- _Work order_:
Set the whole listing down again, word for word, with no pictures.

- _Provided data_:
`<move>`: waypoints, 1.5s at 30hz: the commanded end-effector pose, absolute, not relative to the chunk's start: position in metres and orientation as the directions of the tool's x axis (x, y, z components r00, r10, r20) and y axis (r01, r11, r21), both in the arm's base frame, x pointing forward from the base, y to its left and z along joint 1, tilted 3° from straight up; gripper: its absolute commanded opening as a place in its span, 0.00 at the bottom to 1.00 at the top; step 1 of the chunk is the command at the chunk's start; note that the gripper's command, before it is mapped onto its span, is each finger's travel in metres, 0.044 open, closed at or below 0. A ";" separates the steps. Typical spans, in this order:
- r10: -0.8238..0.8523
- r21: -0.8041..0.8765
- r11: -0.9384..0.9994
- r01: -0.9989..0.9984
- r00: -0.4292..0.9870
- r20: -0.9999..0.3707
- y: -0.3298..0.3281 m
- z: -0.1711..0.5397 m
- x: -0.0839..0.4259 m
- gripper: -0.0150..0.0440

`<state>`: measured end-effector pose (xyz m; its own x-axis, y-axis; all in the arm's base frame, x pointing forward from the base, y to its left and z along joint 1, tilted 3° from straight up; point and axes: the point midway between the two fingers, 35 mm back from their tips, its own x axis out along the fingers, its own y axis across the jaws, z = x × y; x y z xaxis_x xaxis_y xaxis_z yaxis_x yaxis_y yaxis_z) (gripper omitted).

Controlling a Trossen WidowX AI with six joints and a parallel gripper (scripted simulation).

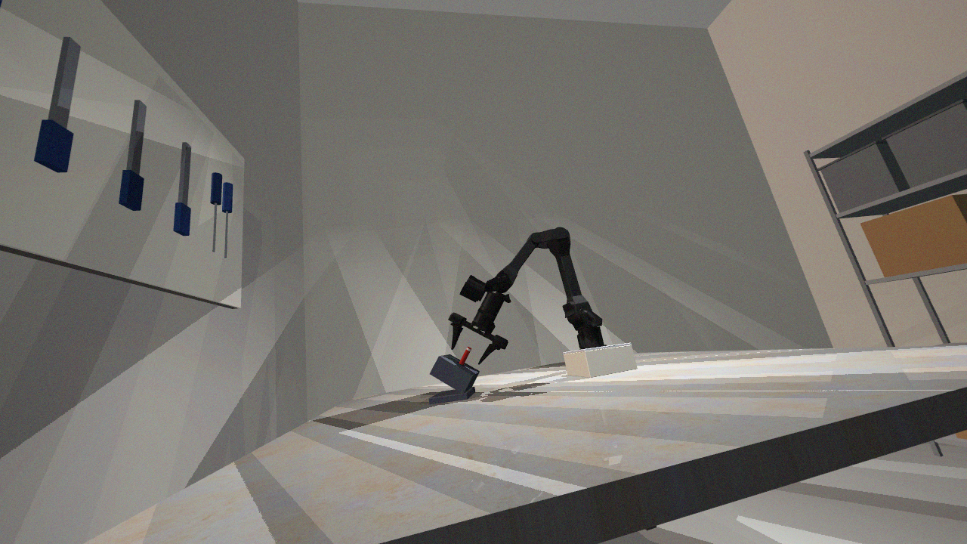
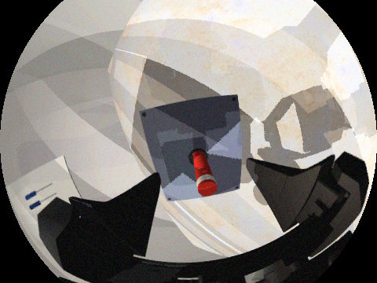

- _Result below_:
`<move>`: waypoints, 1.5s at 30hz: the commanded end-effector pose, absolute, not relative to the chunk's start: position in metres and orientation as the directions of the tool's x axis (x, y, z components r00, r10, r20) and y axis (r01, r11, r21), both in the arm's base frame, x pointing forward from the base, y to its left and z along joint 1, tilted 3° from straight up; gripper: its absolute commanded opening as a place in its span, 0.00 at the bottom to 1.00 at the top; step 1 of the chunk is the command at the chunk's start; note that the gripper's command, before it is mapped onto its span, is each finger's travel in metres, 0.044 open, closed at or below 0. A ";" separates the steps. Typical spans, in this order:
- r10: -0.8238..0.8523
- r21: -0.8041..0.8765
- r11: -0.9384..0.9994
- r01: -0.9989..0.9984
- r00: -0.4292..0.9870
- r20: -0.9999..0.3707
- y: -0.3298..0.3281 m
- z: -0.1711..0.5397 m
- x: -0.0839..0.4259 m
- gripper: -0.0150..0.0440

`<state>`: measured end-effector pose (xyz m; its own x-axis, y-axis; all in the arm's base frame, x pointing forward from the base, y to its left and z along joint 1, tilted 3° from straight up; point and axes: the point midway between the two fingers, 35 mm back from their tips, its own x axis out along the fingers, its own y axis across the jaws, z = x × y; x y z xaxis_x xaxis_y xaxis_z yaxis_x yaxis_y yaxis_z) (gripper omitted).

Controlling a Trossen WidowX AI with six joints and a parallel gripper (scripted simulation).

Output is finished, and nothing else is required.